> [Problem]
Only the lines from the beginning of the data below through the line containing "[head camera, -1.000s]" belong in the response, each copied exactly.

> [Entries provided]
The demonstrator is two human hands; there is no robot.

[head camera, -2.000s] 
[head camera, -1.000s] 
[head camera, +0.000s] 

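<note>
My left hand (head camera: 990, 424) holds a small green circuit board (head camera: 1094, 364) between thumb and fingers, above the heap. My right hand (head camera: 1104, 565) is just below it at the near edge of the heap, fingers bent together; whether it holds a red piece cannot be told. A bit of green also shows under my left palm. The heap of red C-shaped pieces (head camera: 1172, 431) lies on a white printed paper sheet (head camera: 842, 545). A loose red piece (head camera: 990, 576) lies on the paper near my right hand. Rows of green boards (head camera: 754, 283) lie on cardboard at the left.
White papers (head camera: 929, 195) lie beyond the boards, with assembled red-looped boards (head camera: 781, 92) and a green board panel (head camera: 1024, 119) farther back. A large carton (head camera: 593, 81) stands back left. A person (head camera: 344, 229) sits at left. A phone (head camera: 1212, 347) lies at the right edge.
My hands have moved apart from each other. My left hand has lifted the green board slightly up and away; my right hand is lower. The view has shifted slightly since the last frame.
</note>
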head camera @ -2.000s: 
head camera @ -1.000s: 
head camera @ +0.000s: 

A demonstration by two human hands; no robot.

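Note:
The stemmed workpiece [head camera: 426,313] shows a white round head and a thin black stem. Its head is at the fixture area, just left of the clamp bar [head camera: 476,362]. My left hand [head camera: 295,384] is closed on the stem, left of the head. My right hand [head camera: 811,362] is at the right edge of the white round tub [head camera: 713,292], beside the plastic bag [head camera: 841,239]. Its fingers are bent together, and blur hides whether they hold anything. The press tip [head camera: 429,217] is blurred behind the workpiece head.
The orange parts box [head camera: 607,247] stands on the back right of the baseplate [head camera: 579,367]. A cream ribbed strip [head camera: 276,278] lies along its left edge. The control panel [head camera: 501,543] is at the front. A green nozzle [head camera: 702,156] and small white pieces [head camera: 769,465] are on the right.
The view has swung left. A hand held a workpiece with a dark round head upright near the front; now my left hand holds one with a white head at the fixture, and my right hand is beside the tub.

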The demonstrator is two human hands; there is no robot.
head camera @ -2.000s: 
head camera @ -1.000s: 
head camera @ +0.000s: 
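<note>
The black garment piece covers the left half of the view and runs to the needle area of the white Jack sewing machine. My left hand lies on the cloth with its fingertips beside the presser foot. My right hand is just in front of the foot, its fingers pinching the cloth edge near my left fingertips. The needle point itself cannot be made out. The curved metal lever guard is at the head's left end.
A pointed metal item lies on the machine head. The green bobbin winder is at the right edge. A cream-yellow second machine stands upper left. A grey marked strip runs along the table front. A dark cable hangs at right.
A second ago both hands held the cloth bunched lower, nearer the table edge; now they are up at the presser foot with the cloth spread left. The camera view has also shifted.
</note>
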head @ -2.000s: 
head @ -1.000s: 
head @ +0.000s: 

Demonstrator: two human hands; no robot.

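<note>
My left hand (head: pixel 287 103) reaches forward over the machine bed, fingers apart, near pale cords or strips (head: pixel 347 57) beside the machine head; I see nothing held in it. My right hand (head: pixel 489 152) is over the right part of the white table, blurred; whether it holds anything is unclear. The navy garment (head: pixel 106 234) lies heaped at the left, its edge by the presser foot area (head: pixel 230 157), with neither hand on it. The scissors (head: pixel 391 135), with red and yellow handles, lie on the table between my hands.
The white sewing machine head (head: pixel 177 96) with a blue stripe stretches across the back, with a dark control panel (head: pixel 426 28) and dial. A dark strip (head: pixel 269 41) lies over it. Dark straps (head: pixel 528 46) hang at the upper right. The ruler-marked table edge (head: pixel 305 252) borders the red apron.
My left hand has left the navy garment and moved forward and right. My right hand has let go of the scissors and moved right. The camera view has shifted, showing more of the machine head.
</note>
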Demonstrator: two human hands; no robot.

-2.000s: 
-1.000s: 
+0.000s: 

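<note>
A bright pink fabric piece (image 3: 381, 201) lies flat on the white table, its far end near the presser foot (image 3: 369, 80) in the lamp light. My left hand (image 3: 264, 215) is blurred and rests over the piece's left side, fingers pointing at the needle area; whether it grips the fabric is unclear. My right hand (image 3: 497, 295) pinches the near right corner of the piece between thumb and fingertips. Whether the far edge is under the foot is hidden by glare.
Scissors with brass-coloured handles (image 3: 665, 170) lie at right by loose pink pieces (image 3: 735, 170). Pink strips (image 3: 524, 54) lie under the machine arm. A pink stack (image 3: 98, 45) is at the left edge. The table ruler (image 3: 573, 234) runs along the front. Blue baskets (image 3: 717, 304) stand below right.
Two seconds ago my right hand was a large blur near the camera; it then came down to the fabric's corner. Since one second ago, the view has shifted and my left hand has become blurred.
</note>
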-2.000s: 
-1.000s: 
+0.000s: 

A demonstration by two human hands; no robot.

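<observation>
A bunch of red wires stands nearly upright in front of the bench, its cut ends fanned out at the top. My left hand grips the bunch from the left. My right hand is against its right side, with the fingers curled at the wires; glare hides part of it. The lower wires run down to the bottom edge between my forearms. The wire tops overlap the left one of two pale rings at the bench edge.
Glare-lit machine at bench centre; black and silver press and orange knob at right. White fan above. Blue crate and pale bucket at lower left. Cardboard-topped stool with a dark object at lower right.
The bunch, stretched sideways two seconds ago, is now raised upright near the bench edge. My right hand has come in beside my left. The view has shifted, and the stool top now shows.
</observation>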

> [Solution for this exercise]
The demonstrator is two human hands; there is no robot.

[head camera, -2.000s] 
[head camera, -1.000s] 

The response to this exercise is done.